→ Task directions
Where the line with "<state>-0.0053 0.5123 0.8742" appears below, start writing out lines exactly, and finish with the line with "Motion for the", which is included; write out nothing else.
-- Source material follows --
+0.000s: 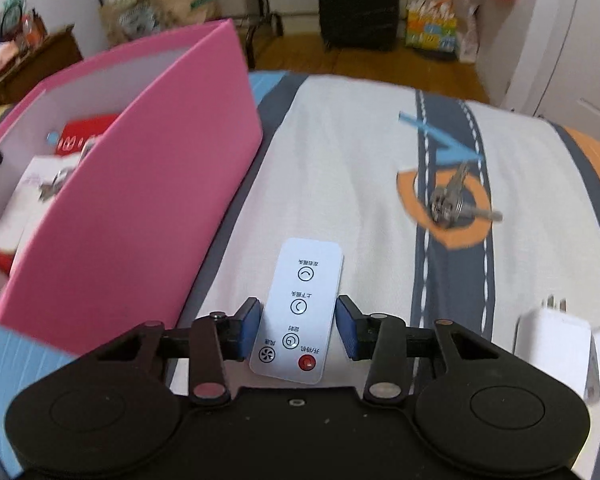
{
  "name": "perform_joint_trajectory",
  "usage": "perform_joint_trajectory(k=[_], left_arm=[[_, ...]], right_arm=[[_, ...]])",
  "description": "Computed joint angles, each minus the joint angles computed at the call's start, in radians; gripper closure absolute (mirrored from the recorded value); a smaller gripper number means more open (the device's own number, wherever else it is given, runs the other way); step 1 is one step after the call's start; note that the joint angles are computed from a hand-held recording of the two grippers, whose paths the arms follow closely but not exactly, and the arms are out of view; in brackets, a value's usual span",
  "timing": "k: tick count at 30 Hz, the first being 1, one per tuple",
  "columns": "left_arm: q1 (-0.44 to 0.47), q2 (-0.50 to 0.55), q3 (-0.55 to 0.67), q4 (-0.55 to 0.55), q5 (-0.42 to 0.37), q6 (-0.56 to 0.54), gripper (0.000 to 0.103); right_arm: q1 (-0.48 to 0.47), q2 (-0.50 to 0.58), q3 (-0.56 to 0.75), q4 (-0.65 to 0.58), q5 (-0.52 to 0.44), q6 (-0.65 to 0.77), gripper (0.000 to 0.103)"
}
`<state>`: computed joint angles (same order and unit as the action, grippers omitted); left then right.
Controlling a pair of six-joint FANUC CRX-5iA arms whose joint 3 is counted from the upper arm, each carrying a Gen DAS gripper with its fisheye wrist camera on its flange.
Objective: Organize rigid objects
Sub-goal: 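Grasp the small white remote with red button using the right gripper, then carry the small white remote with the right gripper into the box and release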
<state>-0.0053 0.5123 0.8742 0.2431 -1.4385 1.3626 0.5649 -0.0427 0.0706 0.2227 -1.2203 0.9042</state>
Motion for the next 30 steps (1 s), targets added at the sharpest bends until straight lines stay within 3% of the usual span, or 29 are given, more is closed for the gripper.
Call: perform_joint_trajectory(k=[3,8,15,19,25,30], left_arm=[[-0.004,-0.009,-0.006,-0.013,0.002,-0.004,0.1],[-0.009,-0.001,0.014,-0.026,-0.014,0.007,0.1],[-0.008,-0.001,0.009,-0.021,-0.011,0.012,0.1],[-0.009,0.001,0.012,-0.024,-0.009,0.009,0.1],[-0.007,0.004,0.014,-0.022,-0.01,0.012,0.1],[-0.006,0.003,0.014,-0.02,-0.009,0.008,0.1]], right_arm=[[0.002,-0.006,-0.015,0.002,0.01,-0.023,0.055],[0.02,-0.019,-0.096,0.097,0.122,-0.035,0.057],[0.054,-0.07,-0.117,0.161,0.106,-0.124,0.057],[0.087,-0.113,-0.143,0.259,0.138,-0.202,0.057],[0.156,-0.185,-0.194,0.439,0.263,-0.34,0.057],[0.194,-0.157,-0.119,0.397,0.365,-0.254,0.057]])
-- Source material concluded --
→ Response
<state>-0.0053 0.5123 0.8742 0.2431 -1.4385 1.3626 0.5649 -0.0427 0.0706 0.2227 -1.2203 0.9042</state>
Motion for the next 30 steps (1 s), targets added at the sharpest bends until straight lines stay within 3% of the usual span, or 29 are given, more is closed for the gripper.

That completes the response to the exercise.